━━━ Given material ━━━
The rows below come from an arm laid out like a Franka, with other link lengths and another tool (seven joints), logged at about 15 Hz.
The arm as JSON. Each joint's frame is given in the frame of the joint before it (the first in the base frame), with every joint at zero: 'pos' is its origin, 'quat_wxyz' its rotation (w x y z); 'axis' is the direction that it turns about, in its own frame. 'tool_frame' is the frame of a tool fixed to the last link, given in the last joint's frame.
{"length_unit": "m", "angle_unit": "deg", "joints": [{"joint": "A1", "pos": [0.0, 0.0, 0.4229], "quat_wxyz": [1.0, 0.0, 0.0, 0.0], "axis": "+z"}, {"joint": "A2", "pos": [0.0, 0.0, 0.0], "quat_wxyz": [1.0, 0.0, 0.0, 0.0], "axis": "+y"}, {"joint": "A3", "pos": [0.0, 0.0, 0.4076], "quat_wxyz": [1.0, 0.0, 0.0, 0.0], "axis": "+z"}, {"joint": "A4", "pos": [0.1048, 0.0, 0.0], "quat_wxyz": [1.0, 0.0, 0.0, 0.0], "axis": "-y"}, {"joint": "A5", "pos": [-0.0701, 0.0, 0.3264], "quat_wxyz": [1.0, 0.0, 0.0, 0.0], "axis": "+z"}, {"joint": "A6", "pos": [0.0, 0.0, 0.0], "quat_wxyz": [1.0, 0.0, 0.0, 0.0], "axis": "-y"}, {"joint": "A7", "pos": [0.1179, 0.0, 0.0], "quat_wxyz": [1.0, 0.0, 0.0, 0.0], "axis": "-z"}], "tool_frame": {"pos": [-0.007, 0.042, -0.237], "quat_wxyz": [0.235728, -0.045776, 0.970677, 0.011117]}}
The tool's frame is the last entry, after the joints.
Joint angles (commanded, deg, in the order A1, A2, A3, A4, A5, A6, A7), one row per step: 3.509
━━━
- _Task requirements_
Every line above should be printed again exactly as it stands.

- _Response to the task_
The rows below come from an arm laid out like a Franka, with other link lengths and another tool (seven joints), logged at about 15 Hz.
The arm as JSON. Each joint's frame is given in the frame of the joint before it (the first in the base frame), with every joint at zero: 'pos' is its origin, 'quat_wxyz' its rotation (w x y z); 'axis' is the direction that it turns about, in its own frame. 'tool_frame' is the frame of a tool fixed to the last link, given in the last joint's frame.
{"length_unit": "m", "angle_unit": "deg", "joints": [{"joint": "A1", "pos": [0.0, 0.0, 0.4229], "quat_wxyz": [1.0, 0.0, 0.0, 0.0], "axis": "+z"}, {"joint": "A2", "pos": [0.0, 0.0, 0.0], "quat_wxyz": [1.0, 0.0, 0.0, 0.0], "axis": "+y"}, {"joint": "A3", "pos": [0.0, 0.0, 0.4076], "quat_wxyz": [1.0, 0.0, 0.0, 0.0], "axis": "+z"}, {"joint": "A4", "pos": [0.1048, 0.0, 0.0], "quat_wxyz": [1.0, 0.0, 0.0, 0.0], "axis": "-y"}, {"joint": "A5", "pos": [-0.0701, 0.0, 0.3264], "quat_wxyz": [1.0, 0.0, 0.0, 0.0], "axis": "+z"}, {"joint": "A6", "pos": [0.0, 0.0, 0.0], "quat_wxyz": [1.0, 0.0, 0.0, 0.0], "axis": "-y"}, {"joint": "A7", "pos": [0.1179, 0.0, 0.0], "quat_wxyz": [1.0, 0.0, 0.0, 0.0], "axis": "-z"}], "tool_frame": {"pos": [-0.007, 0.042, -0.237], "quat_wxyz": [0.235728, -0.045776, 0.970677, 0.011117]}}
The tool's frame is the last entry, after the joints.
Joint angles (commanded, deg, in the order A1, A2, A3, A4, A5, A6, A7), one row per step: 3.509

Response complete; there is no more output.